Skip to main content

Troubleshoot GPU pods stuck in Pending

Troubleshoot GPU pods stuck in Pending

When a GPU worker pod stays in Pending and kubectl describe pod <pod> shows an untolerated taint event, the pod's tolerations don't match the taints on your AKS GPU node pool. Anyscale on Azure applies several taints to GPU and capacity-type-specific node pools to keep general workloads off them. Your Ray cluster pod specs must tolerate those taints.

Taints applied by Anyscale on Azure node pools

Anyscale on Azure quickstart node pools apply the following taints. Your pod specs must tolerate any taints present on the node pool you want them to schedule on.

Taint keyWhere it appears
nvidia.com/gpuAny node pool backed by a GPU-capable VM SKU.
node.anyscale.com/capacity-typeNode pools that Anyscale manages by capacity type, such as on-demand or spot.
kubernetes.azure.com/scalesetprioritySpot-priority node pools managed by AKS.

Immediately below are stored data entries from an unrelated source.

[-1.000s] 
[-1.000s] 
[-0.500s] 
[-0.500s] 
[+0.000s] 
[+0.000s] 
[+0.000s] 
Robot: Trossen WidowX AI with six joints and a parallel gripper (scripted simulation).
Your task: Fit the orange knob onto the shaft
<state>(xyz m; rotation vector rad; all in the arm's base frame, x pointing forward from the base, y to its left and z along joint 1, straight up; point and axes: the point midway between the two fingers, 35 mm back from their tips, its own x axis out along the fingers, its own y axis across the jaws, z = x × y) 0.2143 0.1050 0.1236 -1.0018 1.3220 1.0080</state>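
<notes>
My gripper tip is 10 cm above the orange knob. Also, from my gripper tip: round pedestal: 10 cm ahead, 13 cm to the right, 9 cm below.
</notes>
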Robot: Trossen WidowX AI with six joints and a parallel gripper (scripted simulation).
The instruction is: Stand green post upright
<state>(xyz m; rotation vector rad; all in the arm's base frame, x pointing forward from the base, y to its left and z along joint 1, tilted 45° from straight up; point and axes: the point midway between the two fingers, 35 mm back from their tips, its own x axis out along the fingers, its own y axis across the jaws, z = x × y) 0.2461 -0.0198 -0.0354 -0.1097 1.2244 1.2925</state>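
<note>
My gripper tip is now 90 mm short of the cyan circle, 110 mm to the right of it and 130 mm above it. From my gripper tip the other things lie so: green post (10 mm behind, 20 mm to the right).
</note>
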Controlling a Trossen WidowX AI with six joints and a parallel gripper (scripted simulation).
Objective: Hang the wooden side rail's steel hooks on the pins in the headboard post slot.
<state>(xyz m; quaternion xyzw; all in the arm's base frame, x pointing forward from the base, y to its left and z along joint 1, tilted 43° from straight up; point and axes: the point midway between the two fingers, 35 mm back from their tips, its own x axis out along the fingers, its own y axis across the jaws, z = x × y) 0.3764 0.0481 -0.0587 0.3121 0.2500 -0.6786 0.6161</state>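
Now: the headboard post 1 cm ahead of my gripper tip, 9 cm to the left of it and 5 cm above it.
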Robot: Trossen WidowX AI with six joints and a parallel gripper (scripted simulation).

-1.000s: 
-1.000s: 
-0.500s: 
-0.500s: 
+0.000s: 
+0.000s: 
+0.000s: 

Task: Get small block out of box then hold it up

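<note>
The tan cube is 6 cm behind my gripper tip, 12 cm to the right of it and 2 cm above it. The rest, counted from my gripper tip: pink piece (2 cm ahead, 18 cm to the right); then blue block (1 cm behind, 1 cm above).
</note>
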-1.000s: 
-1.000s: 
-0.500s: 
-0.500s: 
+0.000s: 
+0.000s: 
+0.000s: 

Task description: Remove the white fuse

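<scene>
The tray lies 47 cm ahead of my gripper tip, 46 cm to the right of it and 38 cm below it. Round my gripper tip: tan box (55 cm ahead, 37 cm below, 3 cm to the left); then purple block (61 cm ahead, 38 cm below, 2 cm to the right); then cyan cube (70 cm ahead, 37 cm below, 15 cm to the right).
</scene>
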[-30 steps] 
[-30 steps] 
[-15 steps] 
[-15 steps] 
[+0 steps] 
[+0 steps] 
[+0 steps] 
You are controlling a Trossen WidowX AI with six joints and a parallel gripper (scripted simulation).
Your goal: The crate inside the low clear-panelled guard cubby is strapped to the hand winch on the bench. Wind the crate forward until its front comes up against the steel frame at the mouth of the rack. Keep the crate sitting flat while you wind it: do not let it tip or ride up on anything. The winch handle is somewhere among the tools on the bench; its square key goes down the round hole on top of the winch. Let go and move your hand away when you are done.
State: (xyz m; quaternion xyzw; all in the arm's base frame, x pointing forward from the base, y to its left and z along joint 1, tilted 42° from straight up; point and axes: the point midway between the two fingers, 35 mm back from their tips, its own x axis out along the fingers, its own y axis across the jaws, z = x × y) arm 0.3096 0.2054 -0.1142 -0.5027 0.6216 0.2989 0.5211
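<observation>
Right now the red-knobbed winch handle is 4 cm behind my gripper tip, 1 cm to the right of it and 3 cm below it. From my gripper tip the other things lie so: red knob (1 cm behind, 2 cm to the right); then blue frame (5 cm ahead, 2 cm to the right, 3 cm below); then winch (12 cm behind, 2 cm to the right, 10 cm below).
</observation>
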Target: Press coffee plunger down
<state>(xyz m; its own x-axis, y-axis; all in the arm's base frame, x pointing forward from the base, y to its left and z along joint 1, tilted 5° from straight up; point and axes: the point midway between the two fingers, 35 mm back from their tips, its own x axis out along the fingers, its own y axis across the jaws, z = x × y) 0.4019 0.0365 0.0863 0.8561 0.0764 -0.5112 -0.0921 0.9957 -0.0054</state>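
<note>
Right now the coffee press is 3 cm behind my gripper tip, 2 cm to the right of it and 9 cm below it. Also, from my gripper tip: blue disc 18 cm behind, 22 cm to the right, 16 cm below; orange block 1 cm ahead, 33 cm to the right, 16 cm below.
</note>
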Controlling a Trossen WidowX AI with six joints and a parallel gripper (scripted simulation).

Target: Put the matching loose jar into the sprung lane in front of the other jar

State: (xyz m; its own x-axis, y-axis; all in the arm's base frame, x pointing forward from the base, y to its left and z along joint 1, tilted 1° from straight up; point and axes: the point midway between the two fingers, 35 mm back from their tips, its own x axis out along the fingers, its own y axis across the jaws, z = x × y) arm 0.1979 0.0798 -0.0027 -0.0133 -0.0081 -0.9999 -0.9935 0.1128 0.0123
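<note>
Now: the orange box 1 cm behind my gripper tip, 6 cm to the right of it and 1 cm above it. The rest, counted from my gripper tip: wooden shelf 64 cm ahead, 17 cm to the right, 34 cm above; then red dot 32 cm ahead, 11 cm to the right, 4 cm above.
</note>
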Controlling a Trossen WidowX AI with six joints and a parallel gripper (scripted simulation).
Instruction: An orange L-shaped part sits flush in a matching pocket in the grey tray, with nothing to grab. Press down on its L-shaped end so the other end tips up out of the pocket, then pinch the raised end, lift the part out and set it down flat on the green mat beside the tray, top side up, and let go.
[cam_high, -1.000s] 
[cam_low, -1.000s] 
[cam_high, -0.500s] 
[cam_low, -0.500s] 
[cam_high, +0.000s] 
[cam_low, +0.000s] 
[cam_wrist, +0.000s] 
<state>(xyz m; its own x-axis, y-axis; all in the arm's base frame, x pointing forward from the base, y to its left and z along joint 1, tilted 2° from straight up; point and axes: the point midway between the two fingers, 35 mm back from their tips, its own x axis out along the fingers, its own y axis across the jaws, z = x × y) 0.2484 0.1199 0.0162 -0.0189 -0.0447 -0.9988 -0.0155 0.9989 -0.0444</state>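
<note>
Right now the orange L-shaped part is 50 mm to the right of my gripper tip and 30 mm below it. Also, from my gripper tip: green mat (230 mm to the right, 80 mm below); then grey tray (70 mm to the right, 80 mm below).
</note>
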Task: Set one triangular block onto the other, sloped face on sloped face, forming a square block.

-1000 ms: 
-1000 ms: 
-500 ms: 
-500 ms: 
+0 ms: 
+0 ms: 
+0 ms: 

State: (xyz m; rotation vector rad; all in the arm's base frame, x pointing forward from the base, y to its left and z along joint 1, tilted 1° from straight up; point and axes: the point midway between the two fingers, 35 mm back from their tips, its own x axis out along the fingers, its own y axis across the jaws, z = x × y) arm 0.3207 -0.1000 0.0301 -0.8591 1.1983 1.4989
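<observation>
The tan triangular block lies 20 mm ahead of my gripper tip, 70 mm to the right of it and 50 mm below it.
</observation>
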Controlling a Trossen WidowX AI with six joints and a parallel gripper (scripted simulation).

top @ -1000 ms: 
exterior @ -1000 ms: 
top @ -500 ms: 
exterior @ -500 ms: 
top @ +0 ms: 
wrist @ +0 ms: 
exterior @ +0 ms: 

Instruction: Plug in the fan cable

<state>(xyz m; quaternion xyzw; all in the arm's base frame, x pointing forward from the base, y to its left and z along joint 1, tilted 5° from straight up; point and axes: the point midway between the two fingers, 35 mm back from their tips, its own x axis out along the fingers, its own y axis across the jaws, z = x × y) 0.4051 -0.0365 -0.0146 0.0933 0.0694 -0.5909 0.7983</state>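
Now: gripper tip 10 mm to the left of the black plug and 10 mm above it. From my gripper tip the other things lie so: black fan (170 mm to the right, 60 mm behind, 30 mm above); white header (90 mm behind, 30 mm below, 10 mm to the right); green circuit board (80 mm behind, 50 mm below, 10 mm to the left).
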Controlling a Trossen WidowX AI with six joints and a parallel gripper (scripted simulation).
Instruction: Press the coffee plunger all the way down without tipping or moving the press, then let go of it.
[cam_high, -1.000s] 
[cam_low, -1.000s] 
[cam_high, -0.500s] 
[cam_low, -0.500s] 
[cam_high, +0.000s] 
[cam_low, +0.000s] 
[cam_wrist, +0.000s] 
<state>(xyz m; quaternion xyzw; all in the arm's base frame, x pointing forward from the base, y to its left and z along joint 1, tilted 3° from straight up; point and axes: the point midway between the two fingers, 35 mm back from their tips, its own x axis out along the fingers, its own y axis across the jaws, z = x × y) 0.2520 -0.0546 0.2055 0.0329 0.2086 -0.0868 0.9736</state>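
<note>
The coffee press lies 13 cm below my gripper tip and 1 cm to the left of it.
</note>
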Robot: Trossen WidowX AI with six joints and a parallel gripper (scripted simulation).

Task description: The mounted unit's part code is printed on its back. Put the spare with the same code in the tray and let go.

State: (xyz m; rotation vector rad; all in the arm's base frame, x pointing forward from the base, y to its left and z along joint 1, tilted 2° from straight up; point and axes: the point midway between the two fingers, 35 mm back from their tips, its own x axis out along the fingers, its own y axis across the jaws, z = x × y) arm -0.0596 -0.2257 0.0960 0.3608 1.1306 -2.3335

Inspect the taints on a specific node pool with:

kubectl get nodes -o json | jq '.items[] | {name: .metadata.name, taints: .spec.taints}'

Add tolerations to your Anyscale compute config

Add a tolerations block to your Anyscale compute config under advanced_instance_config. The block applies to all pods at the cluster level, or to a specific worker group at the worker-group level. Worker-group tolerations fully replace any cluster-level tolerations for that group.

For example, to tolerate the three taints above on a GPU worker group, add:

tolerations:
- key: nvidia.com/gpu
operator: Exists
effect: NoSchedule
- key: node.anyscale.com/capacity-type
operator: Exists
effect: NoSchedule
- key: kubernetes.azure.com/scalesetpriority
operator: Equal
value: spot
effect: NoSchedule

For the full compute-config syntax including how to apply settings at the cluster level versus the worker-group level, see Compute configuration options for Kubernetes.

Confirm the NVIDIA device plugin is running

Even with the right tolerations, GPU pods stay Pending if the NVIDIA device plugin daemonset isn't running and Ready on your GPU nodes. The device plugin exposes nvidia.com/gpu as a schedulable resource. Without it, the scheduler can't satisfy a GPU resource request.

Check the device plugin daemonset:

kubectl get daemonset -n kube-system -l name=nvidia-device-plugin-ds

Confirm DESIRED and READY match the number of GPU nodes in your cluster. If the daemonset is missing or pods aren't ready, install or reinstall it per Use GPUs on AKS.